__Problem to work on__: Give back exactly the lines from the one holding "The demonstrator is" to the last line of the entries, both included, and nothing more.

(Extracted material begins)

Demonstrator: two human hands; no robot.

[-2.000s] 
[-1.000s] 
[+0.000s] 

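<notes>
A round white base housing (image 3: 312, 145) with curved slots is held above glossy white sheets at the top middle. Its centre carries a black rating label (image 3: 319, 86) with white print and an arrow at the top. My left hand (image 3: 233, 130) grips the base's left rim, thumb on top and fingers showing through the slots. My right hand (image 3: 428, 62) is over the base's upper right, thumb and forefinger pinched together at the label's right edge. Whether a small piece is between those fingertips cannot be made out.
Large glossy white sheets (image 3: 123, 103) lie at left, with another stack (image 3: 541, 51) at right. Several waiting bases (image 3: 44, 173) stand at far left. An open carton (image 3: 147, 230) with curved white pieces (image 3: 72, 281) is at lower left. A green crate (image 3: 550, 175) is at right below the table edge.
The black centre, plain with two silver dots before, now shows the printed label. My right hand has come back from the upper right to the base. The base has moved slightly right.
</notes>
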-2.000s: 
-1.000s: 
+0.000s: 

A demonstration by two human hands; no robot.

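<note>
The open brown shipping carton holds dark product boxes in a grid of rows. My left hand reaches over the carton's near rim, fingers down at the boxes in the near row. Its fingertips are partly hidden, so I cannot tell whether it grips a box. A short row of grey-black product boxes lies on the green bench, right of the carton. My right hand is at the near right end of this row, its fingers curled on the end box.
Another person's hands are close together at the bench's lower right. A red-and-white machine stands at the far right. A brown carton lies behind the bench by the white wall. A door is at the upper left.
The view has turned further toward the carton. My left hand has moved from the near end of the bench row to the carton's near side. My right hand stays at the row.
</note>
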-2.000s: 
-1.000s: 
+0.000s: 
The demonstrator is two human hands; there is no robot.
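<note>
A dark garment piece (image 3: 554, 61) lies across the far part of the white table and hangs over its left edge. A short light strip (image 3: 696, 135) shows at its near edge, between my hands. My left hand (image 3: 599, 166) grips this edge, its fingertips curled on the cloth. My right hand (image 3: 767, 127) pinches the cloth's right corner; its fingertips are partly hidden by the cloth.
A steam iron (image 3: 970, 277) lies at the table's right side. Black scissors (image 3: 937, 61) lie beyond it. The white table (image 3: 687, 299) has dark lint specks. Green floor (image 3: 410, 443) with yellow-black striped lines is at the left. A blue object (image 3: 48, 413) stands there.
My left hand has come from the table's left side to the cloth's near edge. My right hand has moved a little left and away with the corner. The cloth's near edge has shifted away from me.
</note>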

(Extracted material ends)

__Answer to the exercise__:
The demonstrator is two human hands; there is no robot.
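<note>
A dark garment piece (image 3: 554, 61) lies across the far part of the white table and hangs over its left edge. A short light strip (image 3: 696, 135) shows at its near edge, between my hands. My left hand (image 3: 599, 166) grips this edge, its fingertips curled on the cloth. My right hand (image 3: 767, 127) pinches the cloth's right corner; its fingertips are partly hidden by the cloth.
A steam iron (image 3: 970, 277) lies at the table's right side. Black scissors (image 3: 937, 61) lie beyond it. The white table (image 3: 687, 299) has dark lint specks. Green floor (image 3: 410, 443) with yellow-black striped lines is at the left. A blue object (image 3: 48, 413) stands there.
My left hand has come from the table's left side to the cloth's near edge. My right hand has moved a little left and away with the corner. The cloth's near edge has shifted away from me.
</note>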

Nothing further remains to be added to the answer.